### Exercise description
Word for word, transcribe every line below.

### Stored items from a collection
[Start of section]
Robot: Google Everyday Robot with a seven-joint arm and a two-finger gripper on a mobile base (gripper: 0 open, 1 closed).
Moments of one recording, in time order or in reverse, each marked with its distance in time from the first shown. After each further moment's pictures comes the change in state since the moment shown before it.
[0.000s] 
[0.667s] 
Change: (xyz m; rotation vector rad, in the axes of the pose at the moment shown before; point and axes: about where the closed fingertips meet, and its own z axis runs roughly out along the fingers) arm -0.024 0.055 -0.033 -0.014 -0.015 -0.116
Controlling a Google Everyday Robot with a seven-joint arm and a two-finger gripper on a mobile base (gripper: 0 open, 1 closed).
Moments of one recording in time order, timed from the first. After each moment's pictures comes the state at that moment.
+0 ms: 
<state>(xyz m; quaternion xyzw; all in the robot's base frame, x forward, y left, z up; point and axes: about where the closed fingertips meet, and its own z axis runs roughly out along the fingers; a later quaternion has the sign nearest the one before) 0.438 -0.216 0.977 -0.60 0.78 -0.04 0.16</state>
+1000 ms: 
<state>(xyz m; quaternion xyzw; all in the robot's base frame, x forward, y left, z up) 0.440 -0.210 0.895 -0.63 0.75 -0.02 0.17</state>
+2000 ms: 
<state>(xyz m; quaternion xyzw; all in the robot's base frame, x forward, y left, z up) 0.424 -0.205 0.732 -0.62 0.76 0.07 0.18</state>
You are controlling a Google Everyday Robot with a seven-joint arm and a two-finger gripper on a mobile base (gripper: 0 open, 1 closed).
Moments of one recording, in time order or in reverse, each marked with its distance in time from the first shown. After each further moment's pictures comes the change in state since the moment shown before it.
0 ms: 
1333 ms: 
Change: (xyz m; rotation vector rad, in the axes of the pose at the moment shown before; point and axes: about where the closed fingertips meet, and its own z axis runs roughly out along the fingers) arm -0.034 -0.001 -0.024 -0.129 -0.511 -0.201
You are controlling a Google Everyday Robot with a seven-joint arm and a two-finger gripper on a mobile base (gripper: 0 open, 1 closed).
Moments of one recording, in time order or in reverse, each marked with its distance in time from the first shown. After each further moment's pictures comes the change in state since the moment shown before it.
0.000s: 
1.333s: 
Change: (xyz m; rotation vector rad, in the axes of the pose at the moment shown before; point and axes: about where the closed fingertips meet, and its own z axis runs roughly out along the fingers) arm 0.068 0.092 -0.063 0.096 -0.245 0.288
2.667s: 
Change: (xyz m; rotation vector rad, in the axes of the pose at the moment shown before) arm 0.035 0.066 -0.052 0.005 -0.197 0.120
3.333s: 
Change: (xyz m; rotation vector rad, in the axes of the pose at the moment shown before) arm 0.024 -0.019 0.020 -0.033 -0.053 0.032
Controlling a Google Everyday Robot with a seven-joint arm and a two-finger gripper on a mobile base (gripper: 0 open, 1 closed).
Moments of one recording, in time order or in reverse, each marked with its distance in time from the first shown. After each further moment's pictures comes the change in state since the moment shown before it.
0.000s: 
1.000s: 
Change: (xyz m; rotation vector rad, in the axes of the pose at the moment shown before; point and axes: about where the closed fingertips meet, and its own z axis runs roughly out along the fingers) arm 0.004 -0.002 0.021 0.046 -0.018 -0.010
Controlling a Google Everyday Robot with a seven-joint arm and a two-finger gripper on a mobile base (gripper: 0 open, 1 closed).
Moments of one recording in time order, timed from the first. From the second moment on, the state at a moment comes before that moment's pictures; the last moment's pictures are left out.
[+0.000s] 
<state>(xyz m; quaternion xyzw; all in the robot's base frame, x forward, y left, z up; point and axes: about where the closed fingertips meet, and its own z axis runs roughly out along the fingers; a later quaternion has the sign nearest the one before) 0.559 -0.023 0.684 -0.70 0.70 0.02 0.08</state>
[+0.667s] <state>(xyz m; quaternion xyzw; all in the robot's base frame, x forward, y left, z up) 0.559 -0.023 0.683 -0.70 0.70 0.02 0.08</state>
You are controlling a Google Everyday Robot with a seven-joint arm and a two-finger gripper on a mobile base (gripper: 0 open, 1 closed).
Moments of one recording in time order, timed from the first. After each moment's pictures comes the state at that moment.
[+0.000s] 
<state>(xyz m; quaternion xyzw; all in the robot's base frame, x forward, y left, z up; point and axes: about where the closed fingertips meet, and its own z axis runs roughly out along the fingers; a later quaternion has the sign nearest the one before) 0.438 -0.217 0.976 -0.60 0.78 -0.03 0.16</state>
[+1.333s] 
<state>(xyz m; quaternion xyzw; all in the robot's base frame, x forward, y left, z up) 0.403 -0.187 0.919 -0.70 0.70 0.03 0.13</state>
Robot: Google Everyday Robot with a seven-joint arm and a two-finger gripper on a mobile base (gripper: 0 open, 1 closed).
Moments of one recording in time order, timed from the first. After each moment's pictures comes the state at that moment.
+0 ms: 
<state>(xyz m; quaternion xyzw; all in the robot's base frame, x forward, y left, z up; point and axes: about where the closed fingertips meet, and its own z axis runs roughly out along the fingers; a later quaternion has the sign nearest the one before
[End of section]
### Your solution
Robot: Google Everyday Robot with a seven-joint arm and a two-finger gripper on a mobile base (gripper: 0 open, 1 closed).
Moments of one recording, in time order or in reverse, each marked with its distance in time from the first shown. After each further moment's pictures comes the change in state since the moment shown before it.
[0.000s] 
[0.667s] 
Change: (xyz m; rotation vector rad, in the axes of the pose at the moment shown before; point and axes: about where the closed fingertips meet, and its own z axis runs roughly out along the fingers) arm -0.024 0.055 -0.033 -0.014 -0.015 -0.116
Controlling a Google Everyday Robot with a seven-joint arm and a two-finger gripper on a mobile base (gripper: 0 open, 1 closed).
Moments of one recording in time order, timed from the first. After each moment's pictures comes the state at that moment.
+0 ms: 
<state>(xyz m; quaternion xyzw; all in the robot's base frame, x forward, y left, z up; point and axes: about where the closed fingertips meet, and its own z axis runs roughly out along the fingers; a later quaternion has the sign nearest the one before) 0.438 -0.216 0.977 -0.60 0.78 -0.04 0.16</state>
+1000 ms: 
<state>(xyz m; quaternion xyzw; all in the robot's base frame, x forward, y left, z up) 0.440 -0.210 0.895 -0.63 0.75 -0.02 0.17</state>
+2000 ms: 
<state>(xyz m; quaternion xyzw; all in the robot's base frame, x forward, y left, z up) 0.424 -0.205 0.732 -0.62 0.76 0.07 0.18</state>
You are controlling a Google Everyday Robot with a seven-joint arm and a two-finger gripper on a mobile base (gripper: 0 open, 1 closed).
Moments of one recording, in time order or in reverse, each marked with its distance in time from the first shown. After each further moment's pictures comes the change in state since the moment shown before it.
0 ms: 
1333 ms: 
Change: (xyz m; rotation vector rad, in the axes of the pose at the moment shown before; point and axes: about where the closed fingertips meet, and its own z axis runs roughly out along the fingers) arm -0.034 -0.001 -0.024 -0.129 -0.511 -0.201
You are controlling a Google Everyday Robot with a seven-joint arm and a two-finger gripper on a mobile base (gripper: 0 open, 1 closed).
Moments of one recording, in time order or in reverse, each marked with its distance in time from the first shown. After each further moment's pictures comes the change in state since the moment shown before it.
0.000s: 
1.333s: 
Change: (xyz m; rotation vector rad, in the axes of the pose at the moment shown before; point and axes: about where the closed fingertips meet, and its own z axis runs roughly out along the fingers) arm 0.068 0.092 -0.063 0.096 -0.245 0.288
2.667s: 
Change: (xyz m; rotation vector rad, in the axes of the pose at the moment shown before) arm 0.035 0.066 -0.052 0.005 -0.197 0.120
3.333s: 
Change: (xyz m; rotation vector rad, in the axes of the pose at the moment shown before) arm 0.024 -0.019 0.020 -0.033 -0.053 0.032
Controlling a Google Everyday Robot with a seven-joint arm and a two-finger gripper on a mobile base (gripper: 0 open, 1 closed).
Moments of one recording, in time order or in reverse, each marked with its distance in time from the first shown. After each further moment's pictures comes the change in state since the moment shown before it.
0.000s: 
1.000s: 
Change: (xyz m; rotation vector rad, in the axes of the pose at the moment shown before; point and axes: about where the closed fingertips meet, and its own z axis runs roughly out along the fingers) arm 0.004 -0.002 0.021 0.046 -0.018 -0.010
Controlling a Google Everyday Robot with a seven-joint arm and a two-finger gripper on a mobile base (gripper: 0 open, 1 closed).
Moments of one recording in time order, timed from the first. From the second moment on, the state at a moment comes before that moment's pictures; the last moment's pictures are left out.
[+0.000s] 
<state>(xyz m; quaternion xyzw; all in the robot's base frame, x forward, y left, z up; point and axes: about where the closed fingertips meet, and its own z axis runs roughly out along the fingers; a later quaternion has the sign nearest the one before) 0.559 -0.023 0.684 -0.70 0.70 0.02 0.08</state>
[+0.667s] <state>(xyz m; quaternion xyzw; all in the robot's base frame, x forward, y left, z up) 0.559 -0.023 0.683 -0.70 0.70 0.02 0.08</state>
You are controlling a Google Everyday Robot with a seven-joint arm and a two-finger gripper on a mobile base (gripper: 0 open, 1 closed).
Moments of one recording in time order, timed from the first. After each moment's pictures comes the state at that moment.
[+0.000s] 
<state>(xyz m; quaternion xyzw; all in the robot's base frame, x forward, y left, z up; point and axes: about where the closed fingertips meet, and its own z axis runs roughly out along the fingers; a later quaternion has the sign nearest the one before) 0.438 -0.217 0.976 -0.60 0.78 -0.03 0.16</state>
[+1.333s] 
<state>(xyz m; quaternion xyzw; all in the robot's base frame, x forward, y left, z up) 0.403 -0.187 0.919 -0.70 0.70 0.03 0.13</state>
Robot: Google Everyday Robot with a seven-joint arm and a two-finger gripper on a mobile base (gripper: 0 open, 1 closed).
Moments of one recording in time order, timed from the first. After each moment's pictures comes the state at that moment.
+0 ms: 
<state>(xyz m; quaternion xyzw; all in the robot's base frame, x forward, y left, z up; point and axes: about where the closed fingertips meet, and its own z axis runs roughly out along the fingers; a later quaternion has the sign nearest the one before

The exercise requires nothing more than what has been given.